### Required work
Down to the final line, return the records unchanged.

(Source data)
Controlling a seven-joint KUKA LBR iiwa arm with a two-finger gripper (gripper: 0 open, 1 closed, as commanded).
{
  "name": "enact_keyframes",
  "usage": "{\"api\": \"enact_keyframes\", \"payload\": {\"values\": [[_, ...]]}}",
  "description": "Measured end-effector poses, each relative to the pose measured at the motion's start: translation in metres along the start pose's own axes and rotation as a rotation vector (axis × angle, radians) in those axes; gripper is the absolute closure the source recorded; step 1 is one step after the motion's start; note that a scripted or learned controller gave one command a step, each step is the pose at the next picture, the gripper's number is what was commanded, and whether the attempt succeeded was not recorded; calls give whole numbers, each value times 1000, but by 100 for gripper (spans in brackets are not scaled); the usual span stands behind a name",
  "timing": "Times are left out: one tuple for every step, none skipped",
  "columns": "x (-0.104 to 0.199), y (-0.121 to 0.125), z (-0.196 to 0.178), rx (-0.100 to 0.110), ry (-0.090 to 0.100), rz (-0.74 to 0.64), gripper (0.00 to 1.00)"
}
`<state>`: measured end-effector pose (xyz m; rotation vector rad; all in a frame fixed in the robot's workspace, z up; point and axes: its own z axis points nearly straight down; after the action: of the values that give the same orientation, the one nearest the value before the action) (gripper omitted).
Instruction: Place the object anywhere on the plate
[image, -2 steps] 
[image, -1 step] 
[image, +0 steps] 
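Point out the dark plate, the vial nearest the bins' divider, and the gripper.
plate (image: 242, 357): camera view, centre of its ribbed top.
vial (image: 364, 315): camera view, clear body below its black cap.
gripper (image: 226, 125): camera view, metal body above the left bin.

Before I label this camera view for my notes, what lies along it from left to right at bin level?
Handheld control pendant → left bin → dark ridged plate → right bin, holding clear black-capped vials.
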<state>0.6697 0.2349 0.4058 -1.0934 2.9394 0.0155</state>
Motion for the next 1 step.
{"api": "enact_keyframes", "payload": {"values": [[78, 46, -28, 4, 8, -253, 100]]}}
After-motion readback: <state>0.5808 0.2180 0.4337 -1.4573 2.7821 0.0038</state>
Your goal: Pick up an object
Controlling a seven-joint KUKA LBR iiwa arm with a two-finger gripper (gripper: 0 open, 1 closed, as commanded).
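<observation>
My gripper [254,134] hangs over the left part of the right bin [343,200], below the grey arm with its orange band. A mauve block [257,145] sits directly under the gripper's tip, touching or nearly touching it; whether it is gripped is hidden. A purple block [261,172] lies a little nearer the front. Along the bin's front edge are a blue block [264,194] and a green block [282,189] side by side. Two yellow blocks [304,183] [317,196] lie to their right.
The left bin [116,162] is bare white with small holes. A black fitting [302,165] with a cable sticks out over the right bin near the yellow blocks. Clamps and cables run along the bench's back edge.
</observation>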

### Answer to this task
Controlling a seven-joint KUKA LBR iiwa arm with a two-finger gripper (gripper: 0 open, 1 closed, as commanded).
{
  "name": "enact_keyframes",
  "usage": "{\"api\": \"enact_keyframes\", \"payload\": {\"values\": [[_, ...]]}}",
  "description": "Measured end-effector poses, each relative to the pose measured at the motion's start: translation in metres along the start pose's own axes and rotation as a rotation vector (axis × angle, radians) in those axes; gripper is the absolute closure the source recorded; step 1 is one step after the motion's start; note that a scripted or learned controller gave one command a step, each step is the pose at the next picture, the gripper's number is what was commanded, and whether the attempt succeeded was not recorded; calls give whole numbers, each value times 1000, but by 100 for gripper (spans in brackets are not scaled); the usual span stands behind a name",
  "timing": "Times are left out: one tuple for every step, none skipped",
  "columns": "x (-0.104 to 0.199), y (-0.121 to 0.125), z (-0.196 to 0.178), rx (-0.100 to 0.110), ry (-0.090 to 0.100), rz (-0.74 to 0.64), gripper (0.00 to 1.00)"
}
`<state>`: measured end-effector pose (xyz m; rotation vector rad; all in a frame fixed in the robot's workspace, z up; point and axes: its own z axis points nearly straight down; after the action: of the values that give the same orientation, the one nearest the value before the action) (gripper omitted).
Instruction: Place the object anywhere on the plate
[image, -2 steps] 
[image, -1 step] 
[image, +0 steps] 
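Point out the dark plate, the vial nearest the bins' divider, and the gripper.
plate (image: 242, 357): camera view, centre of its ribbed top.
vial (image: 364, 315): camera view, clear body below its black cap.
gripper (image: 226, 125): camera view, metal body above the left bin.

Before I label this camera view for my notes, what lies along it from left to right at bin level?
Handheld control pendant → left bin → dark ridged plate → right bin, holding clear black-capped vials.
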<state>0.6697 0.2349 0.4058 -1.0934 2.9394 0.0155</state>
Motion for the next 1 step.
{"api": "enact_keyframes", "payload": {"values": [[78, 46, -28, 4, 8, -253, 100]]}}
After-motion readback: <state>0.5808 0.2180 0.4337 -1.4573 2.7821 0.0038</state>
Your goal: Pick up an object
Controlling a seven-joint KUKA LBR iiwa arm with a two-finger gripper (gripper: 0 open, 1 closed, as commanded).
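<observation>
My gripper [254,134] hangs over the left part of the right bin [343,200], below the grey arm with its orange band. A mauve block [257,145] sits directly under the gripper's tip, touching or nearly touching it; whether it is gripped is hidden. A purple block [261,172] lies a little nearer the front. Along the bin's front edge are a blue block [264,194] and a green block [282,189] side by side. Two yellow blocks [304,183] [317,196] lie to their right.
The left bin [116,162] is bare white with small holes. A black fitting [302,165] with a cable sticks out over the right bin near the yellow blocks. Clamps and cables run along the bench's back edge.
</observation>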

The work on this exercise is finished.